Individuals with spirometry-defined SAD have a faster decline in lung function compared to those without SAD, and non-obstructive SAD is more likely to progress to spirometry-defined COPD.
Chinese Clinical Trials Registration ChiCTR1900024643. Registered on 19 July 2019.
小气道功能障碍(SAD)很常见,但对于肺量计定义的SAD的纵向预后知之甚少。因此,我们旨在评估肺量计定义的SAD患者肺功能下降和发生慢性阻塞性肺疾病(COPD)的风险。

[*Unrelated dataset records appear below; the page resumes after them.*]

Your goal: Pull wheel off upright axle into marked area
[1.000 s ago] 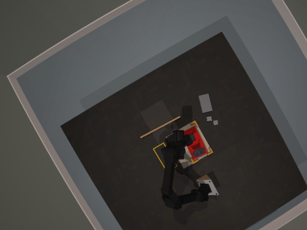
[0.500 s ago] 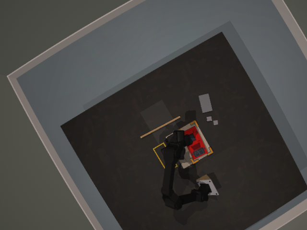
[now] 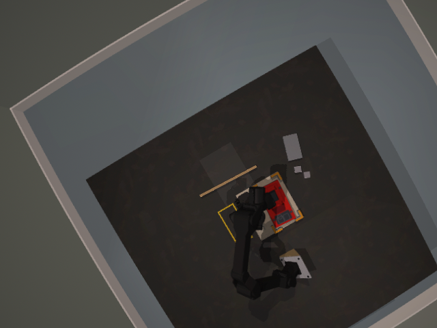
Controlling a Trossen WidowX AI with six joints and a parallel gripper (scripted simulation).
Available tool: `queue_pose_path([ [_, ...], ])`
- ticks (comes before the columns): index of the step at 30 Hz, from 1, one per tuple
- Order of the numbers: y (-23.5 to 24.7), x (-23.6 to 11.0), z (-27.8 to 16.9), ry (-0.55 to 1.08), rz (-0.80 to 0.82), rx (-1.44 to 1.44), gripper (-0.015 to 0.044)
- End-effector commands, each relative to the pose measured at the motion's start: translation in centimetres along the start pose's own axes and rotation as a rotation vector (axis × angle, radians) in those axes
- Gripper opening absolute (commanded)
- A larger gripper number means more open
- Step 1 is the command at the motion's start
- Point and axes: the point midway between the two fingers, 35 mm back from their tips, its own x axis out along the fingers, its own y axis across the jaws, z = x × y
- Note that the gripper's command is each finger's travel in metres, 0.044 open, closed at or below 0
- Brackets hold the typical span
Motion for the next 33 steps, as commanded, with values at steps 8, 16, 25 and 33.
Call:
queue_pose_path([
  [8,2.2,-0.3,-1.0,0.001,-0.001,0.0,0.0],
  [16,4.8,-0.6,-2.3,0.003,-0.001,0.001,0.0],
  [25,7.4,-0.8,-4.1,0.005,0.0,0.001,0.0],
  [33,9.6,-0.9,-5.8,0.007,0.001,0.001,0.0],
])
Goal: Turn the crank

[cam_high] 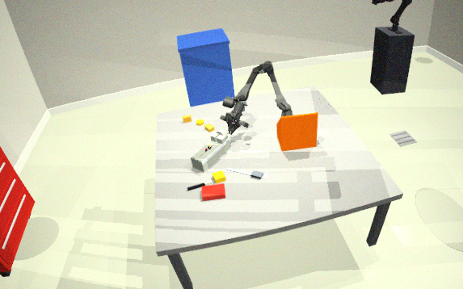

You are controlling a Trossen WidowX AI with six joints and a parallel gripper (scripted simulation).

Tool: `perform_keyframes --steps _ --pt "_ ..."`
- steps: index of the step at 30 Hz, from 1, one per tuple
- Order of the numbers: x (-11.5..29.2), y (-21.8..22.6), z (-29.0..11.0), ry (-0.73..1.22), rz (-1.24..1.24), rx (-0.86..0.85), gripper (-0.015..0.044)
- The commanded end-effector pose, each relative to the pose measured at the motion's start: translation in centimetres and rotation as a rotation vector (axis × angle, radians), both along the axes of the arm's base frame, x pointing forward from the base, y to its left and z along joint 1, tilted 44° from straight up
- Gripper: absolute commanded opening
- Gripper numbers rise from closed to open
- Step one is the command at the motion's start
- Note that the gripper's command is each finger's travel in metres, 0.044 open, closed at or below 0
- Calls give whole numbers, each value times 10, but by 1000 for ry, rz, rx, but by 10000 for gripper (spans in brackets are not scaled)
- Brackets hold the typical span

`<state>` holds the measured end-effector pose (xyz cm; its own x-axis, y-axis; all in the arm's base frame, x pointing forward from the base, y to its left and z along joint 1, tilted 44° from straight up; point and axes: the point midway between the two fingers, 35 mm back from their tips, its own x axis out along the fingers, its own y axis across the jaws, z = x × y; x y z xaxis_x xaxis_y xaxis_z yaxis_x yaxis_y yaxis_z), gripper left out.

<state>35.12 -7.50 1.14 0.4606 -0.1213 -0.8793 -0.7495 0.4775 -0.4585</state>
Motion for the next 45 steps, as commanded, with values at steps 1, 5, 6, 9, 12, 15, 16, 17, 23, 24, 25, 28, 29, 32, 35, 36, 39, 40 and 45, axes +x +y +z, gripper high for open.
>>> perform_keyframes --steps 1,5,6,9,12,15,16,17,23,24,25,28,29,32,35,36,39,40,45 --pt "3 4 8 -12 6 5 0" --pt "4 4 10 -13 6 5 0" --pt "4 4 10 -13 6 5 0" --pt "5 4 11 -13 6 5 0" --pt "5 4 12 -13 6 5 0" --pt "6 4 13 -13 6 5 0" --pt "6 4 13 -13 6 5 0" --pt "6 4 13 -13 6 5 0" --pt "7 4 14 -13 6 5 0" --pt "7 4 15 -13 6 5 0" --pt "7 4 15 -13 6 5 0" --pt "7 4 15 -13 6 5 0" --pt "7 4 15 -13 6 5 0" --pt "8 4 15 -13 6 5 0" --pt "8 4 16 -13 6 5 0" --pt "8 4 16 -13 6 5 0" --pt "8 4 16 -13 6 5 0" --pt "8 4 16 -13 6 5 0" --pt "8 4 16 -13 6 5 0"
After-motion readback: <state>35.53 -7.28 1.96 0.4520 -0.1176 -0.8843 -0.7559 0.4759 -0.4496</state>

这是一项在中国广东进行的基于人群的前瞻性队列研究。参与者于2002年、2008年、2012年、2017年和2019年入组,纳入那些完成基线人口统计学数据、COPD标准化流行病学调查问卷和肺量计检查的患者。入组后每三年进行一次随访,最长随访时间为15年,最短随访时间为3年。肺量计定义的SAD定义为三个参数(最大呼气中期流速、用力呼气流量50%和用力呼气流量75%)中至少有两个低于预测值的[具体数值]。根据是否存在气流受限(一秒用力呼气容积[FEV]/用力肺活量[FVC]<0.70)进一步区分非阻塞性SAD和阻塞性SAD。分别分析支气管扩张剂使用前和使用后的肺量计测量结果。
支气管扩张剂使用前的肺量计数据集包括4680名参与者(平均年龄55.3[10.8]岁,2194[46.9%]为男性)。与无支气管扩张剂使用前SAD的参与者相比,有支气管扩张剂使用前SAD的参与者预测值的FEV%年下降率显著更快(0.31±0.05 vs.0.20±0.03%/年;差异:0.12[95%置信区间:0.01 - 0.23];P = 0.023),FVC以及预测值的FVC%年下降率也更快。支气管扩张剂使用前非阻塞性SAD参与者的肺功能年下降率与支气管扩张剂使用前健康对照组无显著差异,但他们更有可能进展为肺量计定义的COPD(调整后风险比:2.92[95%置信区间:2.28 - 3.76],P<0.001)。支气管扩张剂使用后的肺量计数据集得出了类似结果。
与无SAD的个体相比,肺量计定义的SAD个体的肺功能下降更快,且非阻塞性SAD更有可能进展为肺量计定义的COPD。
中国临床试验注册中心ChiCTR1900024643。于2019年7月19日注册。